Psychology and neuroscience applied to LLMs

Reading: How does ChatGPT ‘think’? Psychology and neuroscience crack open AI large language models, Nature news feature, 14 May 2024. Available as an audio long read at YouTube.

I was drawn to this news feature as it seems the opposite of ideas I’ve been reading about lately. I’ve been interested in how concepts from engineering help us better understand biology (Can a biologist fix a radio? and Reverse engineering of biological complexity), and here we’re looking at ideas from psychology and neuroscience to understand technology.

The whole article is a discussion of explainable AI (xAI) and the need to have an understanding of how LLMs work.No real conclusions, but some fun references.

On psychology

“The human mind is a black box, animal minds are kind of a black box and LLMs are black boxes,” says Thilo Hagendorff, a computer scientist at the University of Stuttgart in Germany. “Psychology is well equipped to investigate black boxes.”

This references the “machine psychology” paper, suggesting we treat LLMs as we do psychology subjects in order to access their behaviour. This is tricky, as LLMs have consumed a lot of psychology research to mimic. On the other hand, that’s useful for simulating people, as covered in a great Science piece on synthetic subjects.

On neuroscience

Another angle is using imaging concepts from neuroscience (paper):

The researchers told their LLM several times to lie or to tell the truth and measured the differences in patterns of neuronal activity, creating a mathematical representation of truthfulness […]

With the benefit of being able to made edits:

The researchers went further and intervened in the model’s behaviour, adding these truthfulness patterns to its activations when asking it a question, enhancing its honesty. They followed these steps for several other concepts, too: they could make the model more or less power-seeking, happy, harmless, gender-biased and so on.

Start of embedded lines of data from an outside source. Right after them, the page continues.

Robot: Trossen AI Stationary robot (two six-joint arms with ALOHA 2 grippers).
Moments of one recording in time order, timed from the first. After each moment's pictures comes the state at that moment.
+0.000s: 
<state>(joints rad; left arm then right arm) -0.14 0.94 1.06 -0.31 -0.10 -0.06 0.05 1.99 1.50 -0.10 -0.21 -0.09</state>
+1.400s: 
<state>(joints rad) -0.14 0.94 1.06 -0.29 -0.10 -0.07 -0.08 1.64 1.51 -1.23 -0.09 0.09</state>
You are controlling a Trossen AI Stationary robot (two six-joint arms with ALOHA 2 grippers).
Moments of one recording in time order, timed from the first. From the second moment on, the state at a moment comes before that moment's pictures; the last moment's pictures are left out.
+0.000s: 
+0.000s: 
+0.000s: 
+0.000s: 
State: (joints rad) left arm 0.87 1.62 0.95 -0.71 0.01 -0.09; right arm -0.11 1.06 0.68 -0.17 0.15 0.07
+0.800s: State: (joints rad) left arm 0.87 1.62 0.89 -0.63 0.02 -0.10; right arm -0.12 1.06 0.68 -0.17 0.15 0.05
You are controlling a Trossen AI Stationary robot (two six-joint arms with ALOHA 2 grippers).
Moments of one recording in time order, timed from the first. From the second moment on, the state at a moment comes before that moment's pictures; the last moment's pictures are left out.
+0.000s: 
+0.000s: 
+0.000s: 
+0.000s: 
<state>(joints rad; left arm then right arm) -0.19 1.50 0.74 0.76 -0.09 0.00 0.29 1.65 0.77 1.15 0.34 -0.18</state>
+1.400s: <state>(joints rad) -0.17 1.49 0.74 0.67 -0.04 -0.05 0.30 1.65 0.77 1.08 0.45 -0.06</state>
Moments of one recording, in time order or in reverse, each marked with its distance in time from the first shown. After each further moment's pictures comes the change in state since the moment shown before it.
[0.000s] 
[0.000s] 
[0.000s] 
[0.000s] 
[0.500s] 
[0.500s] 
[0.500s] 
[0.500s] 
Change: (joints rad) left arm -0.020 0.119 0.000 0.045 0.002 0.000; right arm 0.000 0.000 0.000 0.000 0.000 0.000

Looks like a powerful technique. Anthropic’s work on transformer circuits is related, discovering “monosemantic" feature patterns from LLMs. Looking at neuron’s doesn’t work, they say:

Unfortunately, the most natural computational unit of the neural network – the neuron itself – turns out not to be a natural unit for human understanding. This is because many neurons are polysemantic: they respond to mixtures of seemingly unrelated inputs. (From Towards Monosemanticity: Decomposing Language Models With Dictionary Learning, 2023)

In the recent 2024 update Anthropic report (published since the Nature news feature):

Examples of features we find include features for famous people, features for countries and cities, and features tracking type signatures in code. Many features are multilingual (responding to the same concept across languages) and multimodal (responding to the same concept in both text and images) […]

Importantly:

Some of the features we find are of particular interest because they may be safety-relevant – that is, they are plausibly connected to a range of ways in which modern AI systems may cause harm.

Being able to detect when an LLM is “dishonest” from analysing the network activations? Sounds incredibly useful, and still neurosciencey in that you’re probing a network rather than engineering a system. Still: “This research is also very preliminary”.